The first time that young Franklin Ho met his future wife, he was a library aide at Pomona College, where he graduated in 1922. He was dispatched to escort an incoming student named Shwen Dji Yu from a ship docked in Los Angeles. The dean of women at Pomona was concerned that Shwen Dji’s English was not yet proficient enough to navigate her way to the college campus. She did not know that Shwen Dji received her secondary education in missionary schools in China. Not only was her English proficient, she had brought to the United States what would be a lifelong love for music, born of the hymns sung in church services at her school in Nanjing.
When the couple moved to New York, Shwen Dji took her daughter to hear the Messiah – a familiar work of art from her upbringing in China – every Christmas at Riverside Church. Her daughter became captivated by the operatic voice. Shwen Dji developed a life-long interest in opera by listening to the Saturday radio broadcast of the Met Opera with her daughter while she ironed the laundry and her daughter did her homework.
Shwen Dji and Franklin Ho were an unusual Chinese couple within their social circles in America in that, while they were very proud of being Chinese, they upheld Christian-Confucian values that influenced the artwork they appreciated, the food they ate, and the lessons they taught their children. The Ho family warmly welcomed non-Chinese guests throughout their time in New York and New Haven.
Franklin was one of the few Chinese-Americans to receive tenure in the United States.
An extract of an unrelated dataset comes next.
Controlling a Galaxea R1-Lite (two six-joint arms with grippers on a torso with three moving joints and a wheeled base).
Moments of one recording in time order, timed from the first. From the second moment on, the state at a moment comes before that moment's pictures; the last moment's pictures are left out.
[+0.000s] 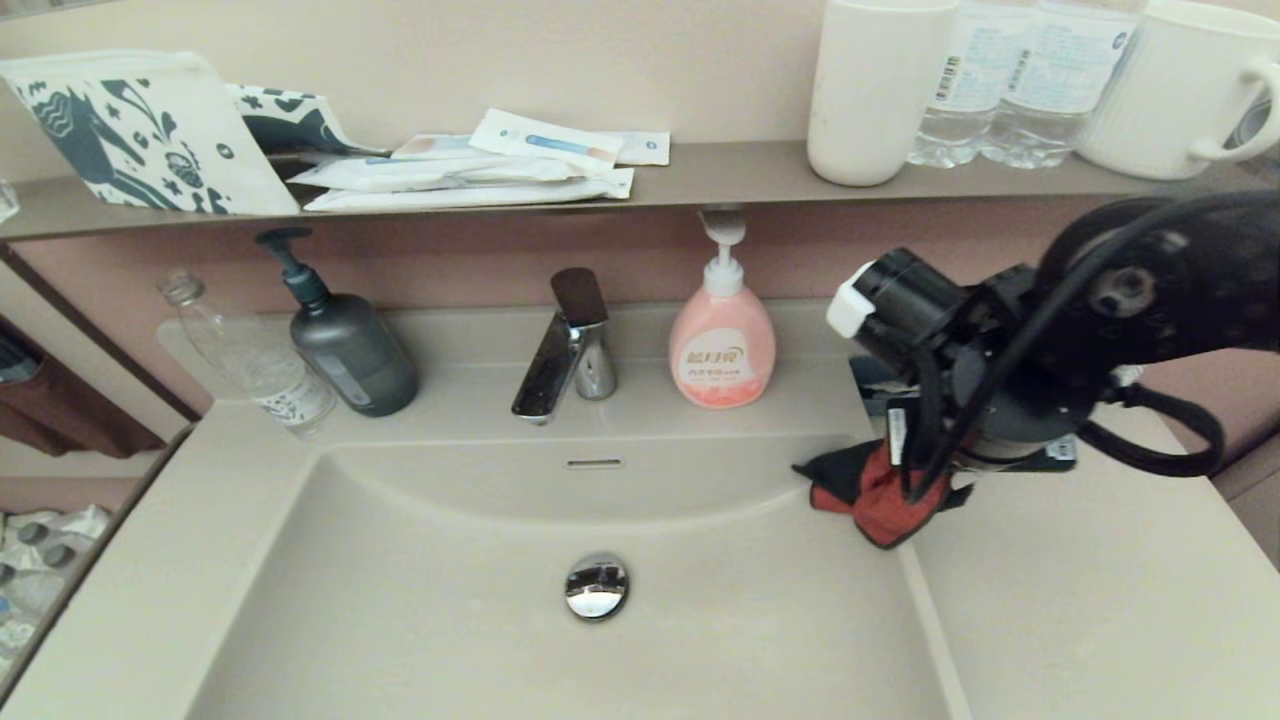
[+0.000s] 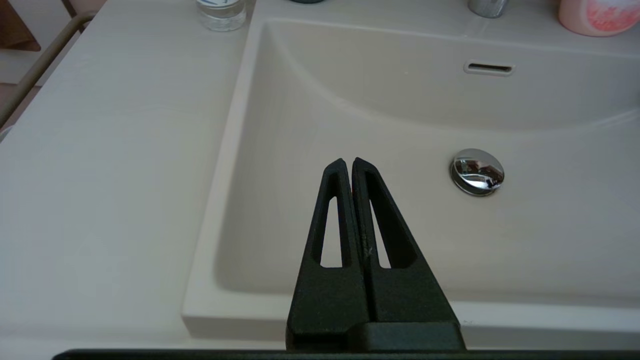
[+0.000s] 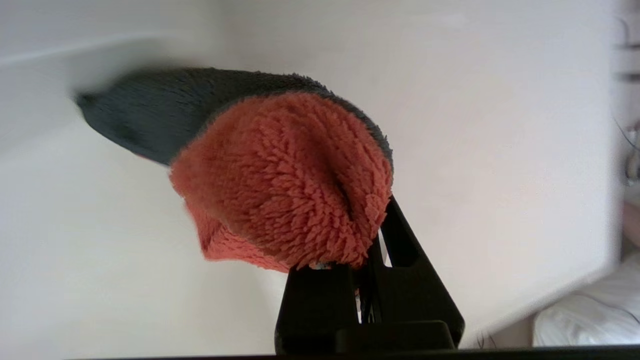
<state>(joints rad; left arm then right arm) 0.00 0.00 0.00 0.00 0.03 -0.09 0.63 1.88 -1.70 0.95 -0.70 0.71</state>
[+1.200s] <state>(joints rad) 0.00 0.00 0.00 0.00 0.03 -0.09 0.36 1.39 -0.28 -0.43 -0.30 0.38</state>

He had made notable contributions to the development of modern economic policies in China and the narrative of prominent Chinese leaders from the Republican era (1911-1949)—a major oral history collection that is now housed at Columbia University’s Rare Book and Manuscript Library. When he began teaching at Columbia, he moved his family from New York to New Haven, emphasizing the need to be part of this country rather than part of a large community of Chinese immigrants in New York. The warm embrace of the greater New Haven community from his earlier years as a PhD student at Yale assured Franklin that the move would be ideal for Franklin and Shwen Dji to raise the family.
Today, Franklin and Shwen Dji’s children identify with John Adams’ vision of the opportunities for enlightenment each successive generation enjoys in a new century:
I must study Politicks and War that my sons may have liberty to study Mathematicks and Philosophy. My sons ought to study Mathematicks and Philosophy, Geography, natural History, Naval Architecture, navigation, Commerce, and Agriculture, in order to give their Children a right to study Painting, Poetry, Musick, Architecture, Statuary, Tapestry, and Porcelaine. (May 12, 1780, letter to Abigail Adams)
Franklin and Shwen Dji’s six grandchildren each pursued their passions as a jazz musician, a ceramicist, a curator, a writer, a non-profit leader, and an extreme sports athlete. Franklin and Shwen Dji’s early choices led the Ho family toward a future where opportunities were limitless and dreams attainable.